Segunda 29 de Abril de 2024

Nacional

DEBATE COM O PSTU E SUA POLÍTICA DE “FRENTE DE ESQUERDA” COM O PSOL

É necessário superar os métodos da esquerda petista e cutista

06 Apr 2008   |   comentários

Por vezes, na luta cotidiana, companheiros do PSTU expressam acordo político com nossas críticas ao PSOL e ao seu programa, fazendo parecer muitas vezes que as críticas que fazemos à política do PSTU na Frente de Esquerda são de caráter tático e não estratégico. Apoiada nisso, a direção desse partido tenta nos apresentar como sectários e tentam demonstrar a justeza de sua política no número de militantes do PSOL que conseguiram atrair [1].

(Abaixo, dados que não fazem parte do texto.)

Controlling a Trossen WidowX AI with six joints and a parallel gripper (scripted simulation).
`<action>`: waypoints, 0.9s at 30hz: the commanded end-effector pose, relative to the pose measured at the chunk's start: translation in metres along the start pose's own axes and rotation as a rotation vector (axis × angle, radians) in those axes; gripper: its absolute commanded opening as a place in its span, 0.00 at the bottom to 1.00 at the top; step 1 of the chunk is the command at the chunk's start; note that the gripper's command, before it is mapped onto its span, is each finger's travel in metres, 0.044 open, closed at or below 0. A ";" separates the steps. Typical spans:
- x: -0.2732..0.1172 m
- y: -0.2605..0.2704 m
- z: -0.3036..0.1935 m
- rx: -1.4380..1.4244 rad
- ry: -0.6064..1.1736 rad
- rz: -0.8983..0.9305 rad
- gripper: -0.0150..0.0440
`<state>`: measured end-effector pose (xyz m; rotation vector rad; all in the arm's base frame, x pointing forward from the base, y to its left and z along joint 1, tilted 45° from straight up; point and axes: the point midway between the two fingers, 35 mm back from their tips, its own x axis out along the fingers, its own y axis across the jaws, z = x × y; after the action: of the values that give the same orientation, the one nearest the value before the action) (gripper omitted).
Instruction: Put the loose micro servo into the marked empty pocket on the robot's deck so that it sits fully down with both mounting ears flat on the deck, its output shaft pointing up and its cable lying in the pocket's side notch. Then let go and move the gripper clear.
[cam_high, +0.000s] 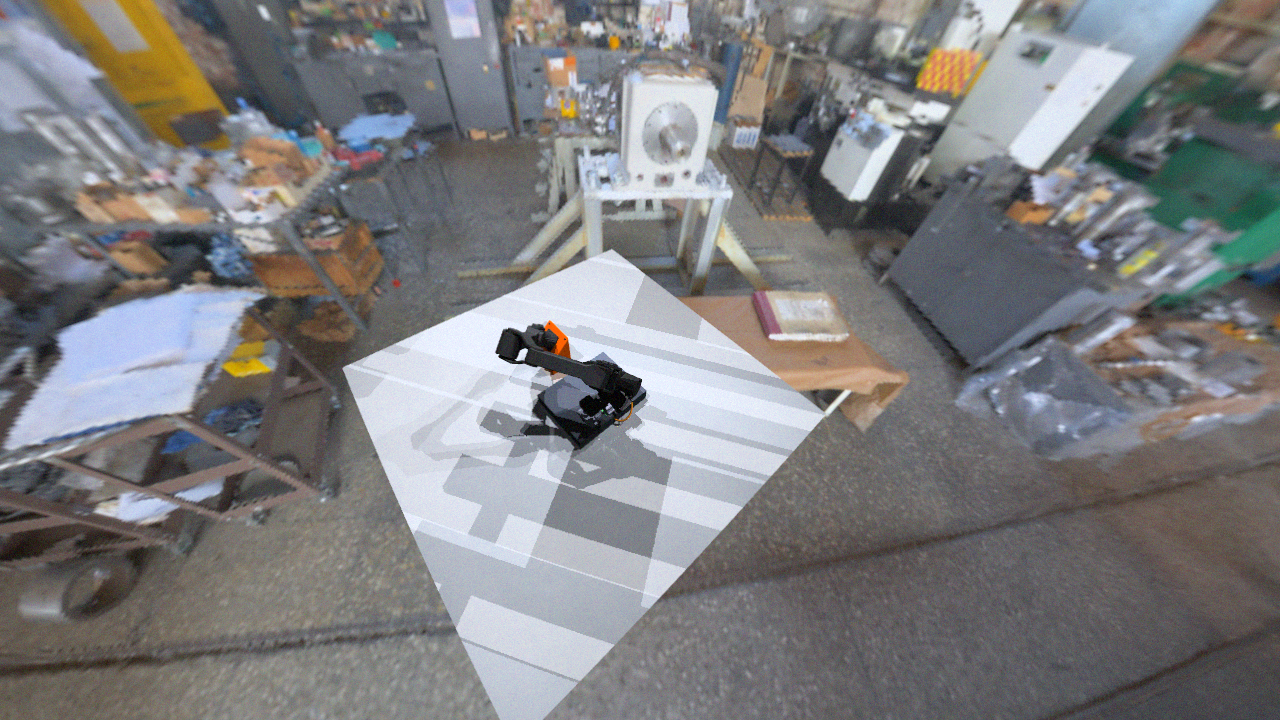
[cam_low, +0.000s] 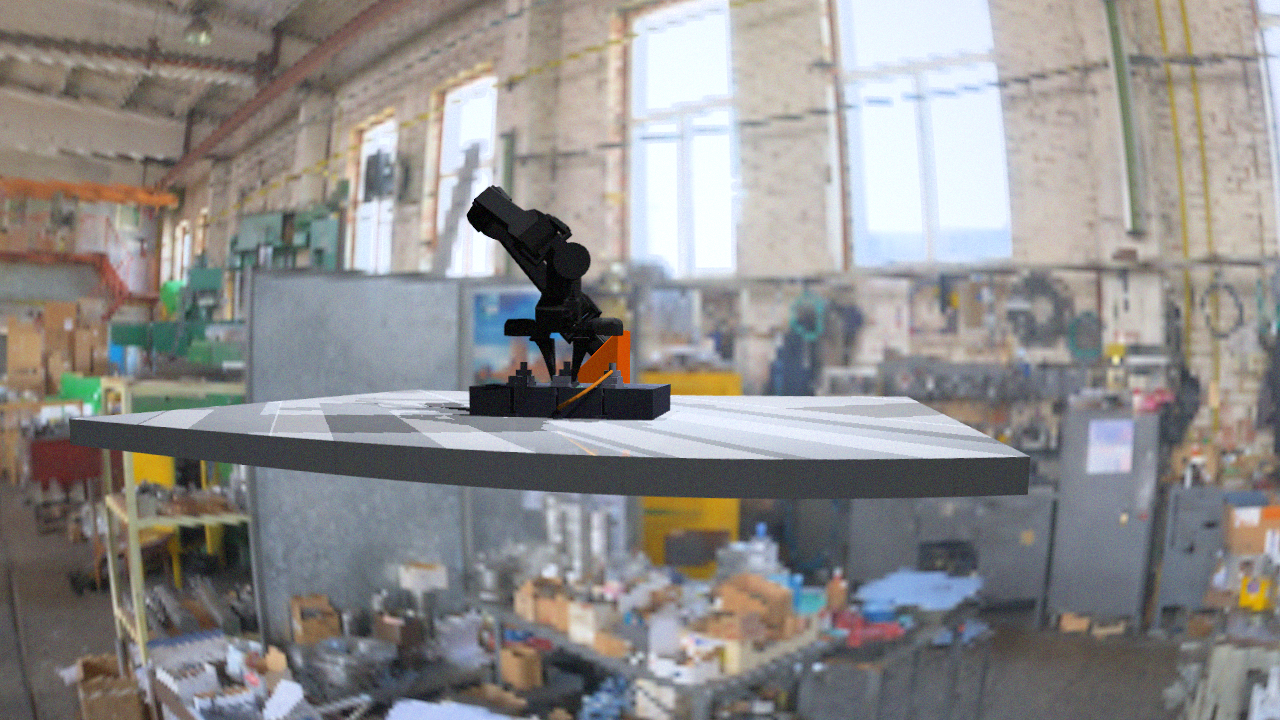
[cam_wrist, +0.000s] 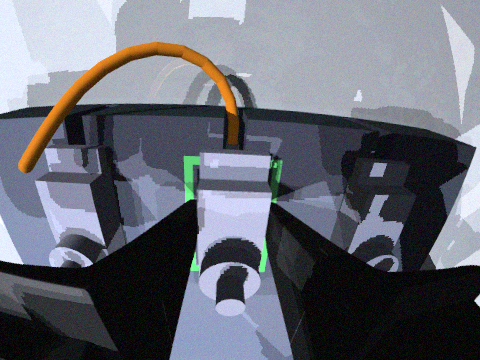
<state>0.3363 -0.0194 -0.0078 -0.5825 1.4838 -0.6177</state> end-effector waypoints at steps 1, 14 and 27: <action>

A política do PSTU com a Frente de Esquerda expressa mais do que uma “flexibilidade” tática na tentativa de ganhar militantes do PSOL e dialogar com a base eleitoral de Heloísa Helena. A política do PSTU é, em nossa opinião, a repetição da estratégia e da tática levantada pela esquerda trotskista durante mais de uma década no interior do PT, não apontando para superar as adaptações que o próprio PSTU admite ter cometido durante o “vendaval oportunista” na década de 90, que para nós teve sua origem bem antes, já na formação do PT, e antes ainda. Vejamos:

Elementos de balanço da esquerda petista e cutista

Na tradição do PT e da CUT, a esquerda trotskista podia fazer toda a luta política que quisesse internamente desde que a política para as massas (nos sindicatos, nas declarações públicas em momentos de crise, nas eleições) fosse definida pela burocracia lulista, pela igreja e pela intelectualidade pequeno-burguesa.

Vejamos um documento sobre o encontro de fundação do PT, no Colégio Sion em fevereiro de 1980, recentemente publicado pela Fundação Perseu Abramo: “Foram feitas acusações recíprocas de ”˜obreirismo”™ e de ”˜linguajar pseudo-radical”™, de ”˜legalismo”™ e ”˜parlamentarismo”™. (...) Não obstante, no final foi aprovado por consenso, na Comissão de Redação, e por aclamação, no plenário de 1.200 pessoas, um Manifesto de Lançamento que não difere, no essencial, da sua versão original, mas que contém mudanças de forma no sentido de acentuar a diferenciação entre as classes trabalhadoras e o conjunto da sociedade” [2]. Num momento em que a classe operária vivia um poderoso ascenso que poderia derrubar a ditadura pela via revolucionária, a esquerda trotskista aplaude por aclamação um “manifesto de fundação” que se mantém nos marcos de uma transição pacífica da ditadura para a democracia burguesa. Aí se “inaugura” a tradição da esquerda petista e cutista (e trotskista) de aceitar programas nos quais algumas frases “classistas e socialistas” aparecem como adornos “esquerdistas” , em um programa de conjunto reformista. Esses amálgamas são até hoje reivindicados como “bandeiras históricas” que, se sob alguns pontos de vista expressam demandas reais das classes exploradas e oprimidas, terminam como bandeiras para os “dias de festa” , enquanto o dia-a-dia dos sindicados continua sendo pautado pelas ordinárias campanhas salariais nas datas-base dentro dos marcos democrático-burgueses.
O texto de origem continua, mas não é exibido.